Both produce indistinguishable induction quality (top ~4%, global ~20%).
This refutes the math memo §7.5 contamination hypothesis. If "current-vs-prev
contamination" were the bottleneck, the architecturally clean separation in
split-Q should have produced clearly better induction. It didn't.
## Revised hypothesis: the bottleneck is *embedding orthogonality*, not architecture
All Q-shift family conditions (vanilla, split, K+Q combined) plateau at the
same 4-5% top-per-head IPMR. The induction signal `e[t-1]^T A e[k]` requires
`A` such that `e_v^T A e_u ≈ d · 𝟙[v=u]` — but at d=128 with vocab=64 ±1
embeddings, `e_v^T e_u ~ Bernoulli(d, 1/2)` has O(√d) ≈ 11 noise. The diagonal
peak `e_v^T A e_v ≈ d = 128` is only an O(√d / d) = O(1/√d) ≈ 9% relative
signal-to-noise ratio.
This bounds how peaked the induction probabilities can get regardless of
architecture. To break past ~5% per-head IPMR at d=128, we'd need:
1. **Larger d** (→ d=256 or d=512 brings SNR to 16-23%)
2. **Orthogonalized embeddings** (a regularizer that pushes e_v ⊥ e_u for v≠u)
3. **Both** combined
Both are testable at synth scale. The §7.5 split-Q architecture is NOT the
bottleneck — it's the noise floor in the embedding-bilinear product.

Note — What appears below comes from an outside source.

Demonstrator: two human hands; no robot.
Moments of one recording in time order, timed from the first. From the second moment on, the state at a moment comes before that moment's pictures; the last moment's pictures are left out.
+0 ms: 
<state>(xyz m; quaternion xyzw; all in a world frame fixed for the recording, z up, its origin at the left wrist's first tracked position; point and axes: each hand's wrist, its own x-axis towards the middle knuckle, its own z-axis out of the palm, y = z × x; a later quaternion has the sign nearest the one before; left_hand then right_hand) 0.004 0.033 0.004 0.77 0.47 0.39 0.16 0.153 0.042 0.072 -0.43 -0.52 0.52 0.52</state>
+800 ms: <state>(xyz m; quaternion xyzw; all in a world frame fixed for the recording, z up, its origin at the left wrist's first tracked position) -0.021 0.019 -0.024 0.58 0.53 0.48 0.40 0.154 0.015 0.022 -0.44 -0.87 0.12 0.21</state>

## Implication for 300M v76 work
At 300M, d_model=1536 (12× larger than synth d=128). The expected SNR scales
as √d, so the induction signal should be ~3.5× cleaner than at synth. This
matches the empirical observation: the 300M v76 cold-start gets 10.21% top
per-head with 15 specialists ≥5%, while synth caps at ~5%.

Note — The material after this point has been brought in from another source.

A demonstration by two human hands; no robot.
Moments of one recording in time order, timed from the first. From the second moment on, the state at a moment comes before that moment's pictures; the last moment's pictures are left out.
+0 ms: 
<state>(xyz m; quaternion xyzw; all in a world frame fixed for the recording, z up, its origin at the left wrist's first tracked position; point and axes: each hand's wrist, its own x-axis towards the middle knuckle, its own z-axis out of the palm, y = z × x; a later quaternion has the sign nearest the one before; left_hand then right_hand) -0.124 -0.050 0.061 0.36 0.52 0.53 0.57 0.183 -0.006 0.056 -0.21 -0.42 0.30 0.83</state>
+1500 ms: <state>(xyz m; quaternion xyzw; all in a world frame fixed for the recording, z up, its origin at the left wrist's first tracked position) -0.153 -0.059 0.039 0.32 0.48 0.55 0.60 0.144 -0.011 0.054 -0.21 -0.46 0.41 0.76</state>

The 75M synth-tested Q-shift / split-Q / K-shift are likely all "below the
noise floor at d=128" — they only show benefits when d is large enough.
## Status
NEGATIVE RESULT. Split-Q implemented and tested; refuted at synth. Not worth
running at 75M scale based on the synth signal. The math memo's §7.5 fix
hypothesis is wrong; the right next step is testing embedding orthogonality
or running at d=256+ synth scale.
## Open questions
1. Does the gain hold at 3K steps (matched to prior Q-shift evaluation)?

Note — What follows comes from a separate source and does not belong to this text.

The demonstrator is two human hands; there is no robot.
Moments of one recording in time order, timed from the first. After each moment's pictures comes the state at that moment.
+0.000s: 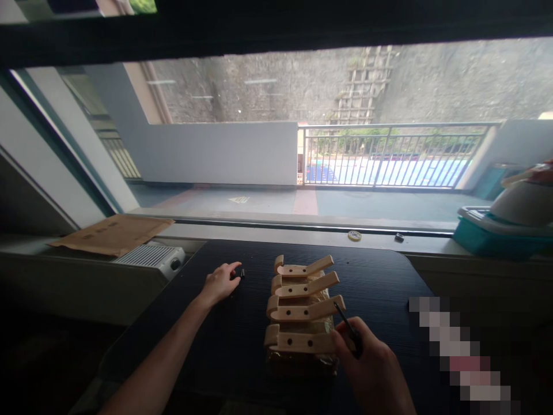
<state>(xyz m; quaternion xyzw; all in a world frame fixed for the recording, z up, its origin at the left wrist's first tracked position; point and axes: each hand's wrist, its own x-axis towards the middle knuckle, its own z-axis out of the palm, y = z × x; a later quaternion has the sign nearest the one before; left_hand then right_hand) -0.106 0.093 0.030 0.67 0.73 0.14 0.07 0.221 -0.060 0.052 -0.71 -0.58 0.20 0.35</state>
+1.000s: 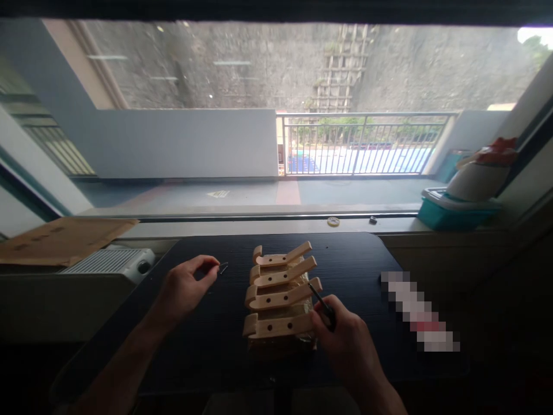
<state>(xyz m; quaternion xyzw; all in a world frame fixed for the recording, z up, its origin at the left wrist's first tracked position) -0.066 0.033 0.101 0.72 0.65 0.23 0.04 0.223 -0.060 0.067 -0.69 -0.61 0.21 0.32</state>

2. Does E1-SQR (split-Q + RWSP) beat E1-LR0 (the current synth 1-bit ceiling
without softmax+fp32)?
3. Does the result transfer to 75M FineWeb-Edu? Synth IPMR has been a poor
predictor at scale (75M v76 RWSP+K-shift wins val_bpc despite no induction
improvement). Need a 75M run to test.